▸ WHAT IS EXPECTED:
After locating the line that contains "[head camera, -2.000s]", output that line and each one following it, exactly, to the end of the entries. No pictures.
|---|
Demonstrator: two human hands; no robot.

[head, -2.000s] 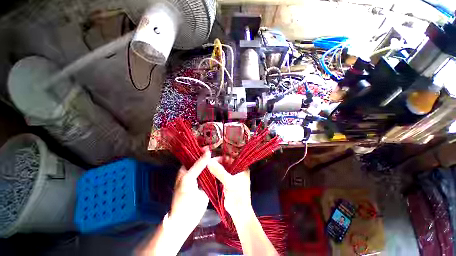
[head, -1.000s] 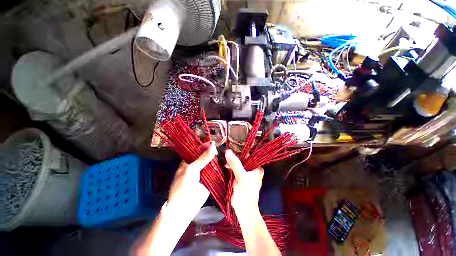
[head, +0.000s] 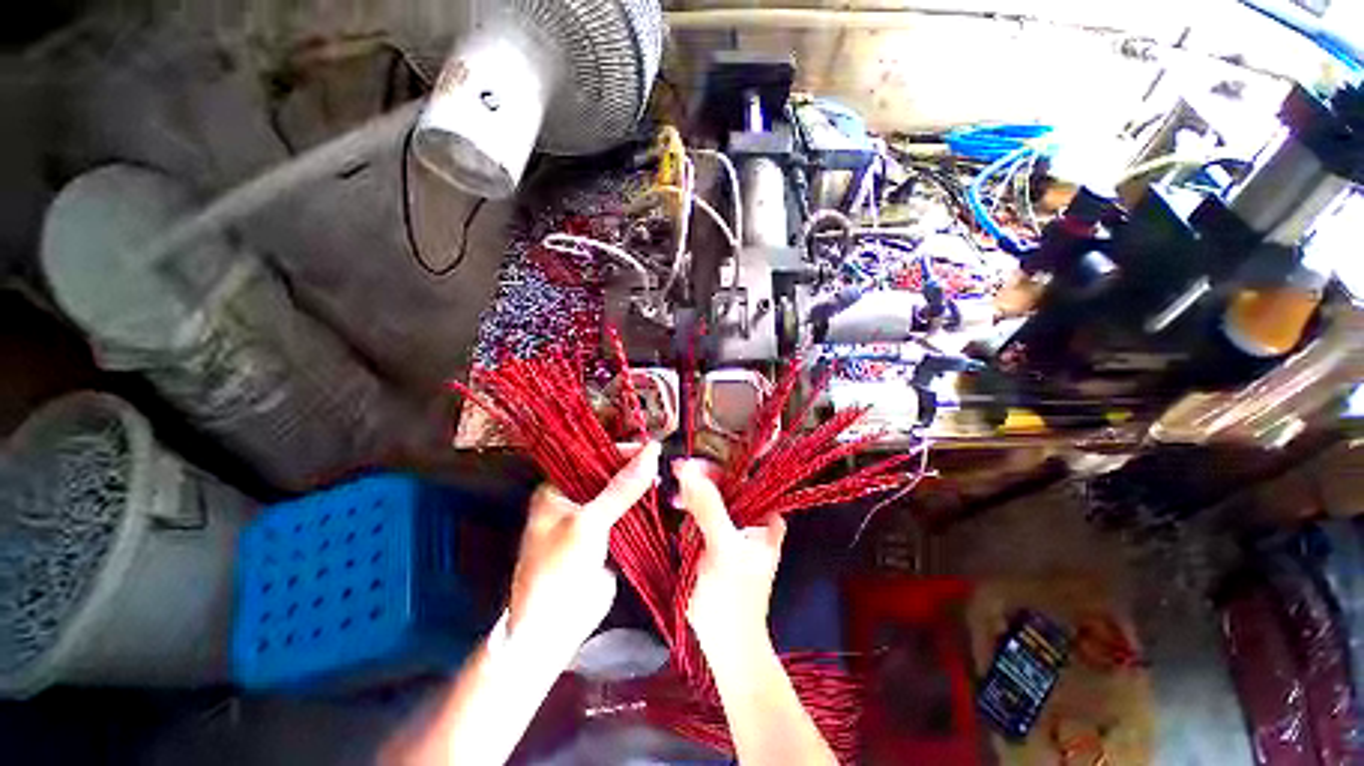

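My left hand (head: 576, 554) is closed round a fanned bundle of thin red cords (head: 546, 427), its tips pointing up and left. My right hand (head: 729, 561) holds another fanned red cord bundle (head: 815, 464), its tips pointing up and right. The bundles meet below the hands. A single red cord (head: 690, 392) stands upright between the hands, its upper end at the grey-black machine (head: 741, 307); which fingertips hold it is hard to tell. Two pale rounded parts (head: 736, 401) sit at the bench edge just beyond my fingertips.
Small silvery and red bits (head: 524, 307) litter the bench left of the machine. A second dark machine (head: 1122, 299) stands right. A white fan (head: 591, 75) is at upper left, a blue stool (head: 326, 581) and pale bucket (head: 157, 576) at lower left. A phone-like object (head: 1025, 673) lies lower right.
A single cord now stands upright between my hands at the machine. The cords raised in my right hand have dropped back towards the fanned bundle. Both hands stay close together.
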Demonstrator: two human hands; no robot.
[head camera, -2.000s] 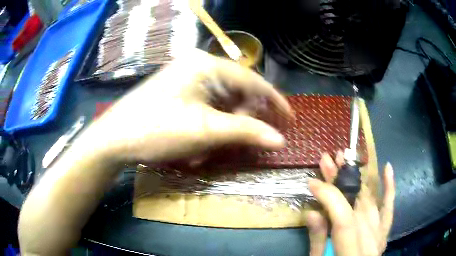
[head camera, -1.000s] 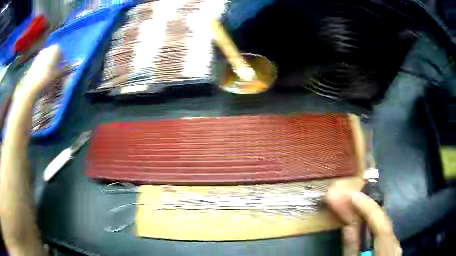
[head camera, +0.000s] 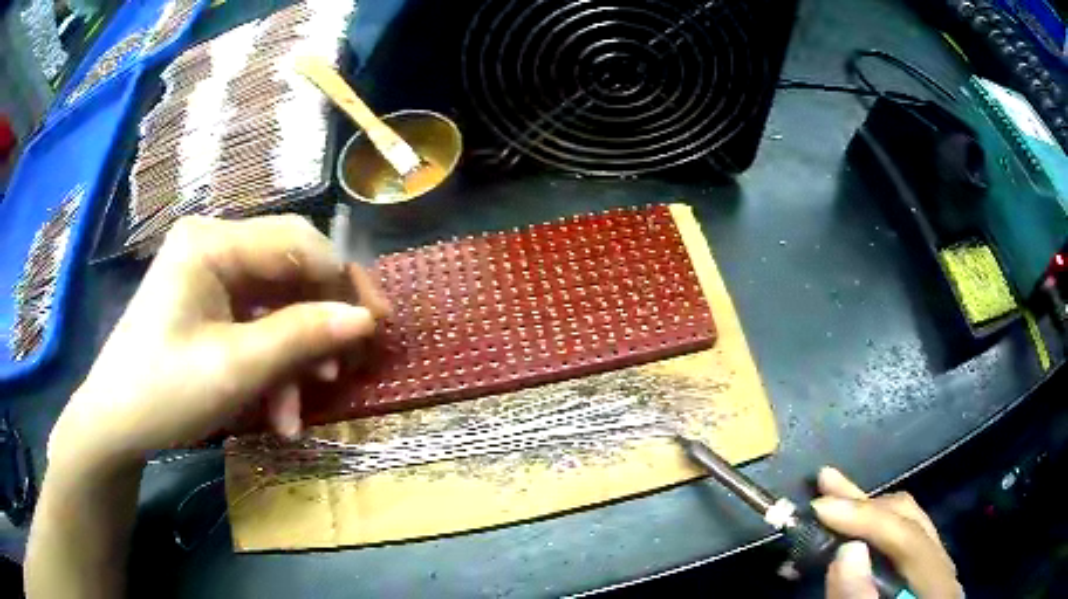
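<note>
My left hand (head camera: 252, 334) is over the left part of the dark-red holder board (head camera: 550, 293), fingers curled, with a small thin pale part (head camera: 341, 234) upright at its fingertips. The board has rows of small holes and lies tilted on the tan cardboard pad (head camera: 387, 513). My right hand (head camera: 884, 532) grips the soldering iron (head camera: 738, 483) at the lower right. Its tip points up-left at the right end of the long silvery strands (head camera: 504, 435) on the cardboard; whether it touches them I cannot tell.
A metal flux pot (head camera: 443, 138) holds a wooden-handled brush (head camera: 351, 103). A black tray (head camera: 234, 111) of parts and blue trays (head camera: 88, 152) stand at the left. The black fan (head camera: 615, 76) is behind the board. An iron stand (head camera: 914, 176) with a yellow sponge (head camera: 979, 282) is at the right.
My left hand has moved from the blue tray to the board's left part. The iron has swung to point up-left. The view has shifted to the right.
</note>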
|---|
▸ WRITTEN RESPONSE:
[head camera, -2.000s] 
[head camera, -1.000s] 
[head camera, +0.000s] 
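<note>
My left hand (head camera: 252, 334) is over the left part of the dark-red holder board (head camera: 550, 293), fingers curled, with a small thin pale part (head camera: 341, 234) upright at its fingertips. The board has rows of small holes and lies tilted on the tan cardboard pad (head camera: 387, 513). My right hand (head camera: 884, 532) grips the soldering iron (head camera: 738, 483) at the lower right. Its tip points up-left at the right end of the long silvery strands (head camera: 504, 435) on the cardboard; whether it touches them I cannot tell.
A metal flux pot (head camera: 443, 138) holds a wooden-handled brush (head camera: 351, 103). A black tray (head camera: 234, 111) of parts and blue trays (head camera: 88, 152) stand at the left. The black fan (head camera: 615, 76) is behind the board. An iron stand (head camera: 914, 176) with a yellow sponge (head camera: 979, 282) is at the right.
My left hand has moved from the blue tray to the board's left part. The iron has swung to point up-left. The view has shifted to the right.
</note>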

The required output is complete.